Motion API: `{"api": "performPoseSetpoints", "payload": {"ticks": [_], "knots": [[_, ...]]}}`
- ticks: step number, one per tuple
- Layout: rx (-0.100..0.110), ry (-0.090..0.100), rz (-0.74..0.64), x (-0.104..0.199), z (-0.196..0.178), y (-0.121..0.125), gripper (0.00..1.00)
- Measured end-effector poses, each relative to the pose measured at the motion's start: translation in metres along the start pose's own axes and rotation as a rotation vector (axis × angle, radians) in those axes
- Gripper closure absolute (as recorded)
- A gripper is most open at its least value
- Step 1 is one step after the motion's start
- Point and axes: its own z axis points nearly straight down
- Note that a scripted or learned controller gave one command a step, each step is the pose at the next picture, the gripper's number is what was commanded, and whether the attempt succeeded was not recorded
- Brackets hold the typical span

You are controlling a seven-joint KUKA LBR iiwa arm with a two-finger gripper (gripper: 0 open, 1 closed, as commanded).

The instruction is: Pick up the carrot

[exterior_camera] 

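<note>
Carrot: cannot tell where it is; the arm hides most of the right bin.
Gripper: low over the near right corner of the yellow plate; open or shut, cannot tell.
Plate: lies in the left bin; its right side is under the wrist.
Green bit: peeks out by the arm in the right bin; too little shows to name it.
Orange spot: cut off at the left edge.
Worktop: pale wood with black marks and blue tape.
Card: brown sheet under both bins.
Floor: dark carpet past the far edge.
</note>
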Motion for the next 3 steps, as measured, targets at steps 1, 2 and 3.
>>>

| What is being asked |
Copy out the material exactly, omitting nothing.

| Solution to this task |
Motion API: `{"api": "performPoseSetpoints", "payload": {"ticks": [_], "knots": [[_, ...]]}}`
- ticks: step number, one per tuple
- Layout: rx (-0.100..0.110), ry (-0.090..0.100), rz (-0.74..0.64), x (-0.104..0.199), z (-0.196..0.178), y (-0.121..0.125), gripper (0.00..1.00)
- Measured end-effector poses, each relative to the pose measured at the motion's start: translation in metres along the start pose's own axes and rotation as a rotation vector (axis × angle, radians) in those axes
- Gripper closure absolute (as recorded)
- A gripper is most open at its least value
- Step 1 is one step after the motion's start
- Point and axes: its own z axis points nearly straight down
- Note that a scripted or learned controller gave one command a step, each step is the pose at the next picture, the gripper's number is what was commanded, and whether the attempt succeeded was not recorded
- Brackets hold the typical span

You are controlling a seven-joint KUKA LBR iiwa arm with a two-finger gripper (gripper: 0 open, 1 closed, as commanded).

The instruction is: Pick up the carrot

[exterior_camera] 

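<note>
Carrot: cannot tell where it is; the arm hides most of the right bin.
Gripper: low over the near right corner of the yellow plate; open or shut, cannot tell.
Plate: lies in the left bin; its right side is under the wrist.
Green bit: peeks out by the arm in the right bin; too little shows to name it.
Orange spot: cut off at the left edge.
Worktop: pale wood with black marks and blue tape.
Card: brown sheet under both bins.
Floor: dark carpet past the far edge.
</note>
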Motion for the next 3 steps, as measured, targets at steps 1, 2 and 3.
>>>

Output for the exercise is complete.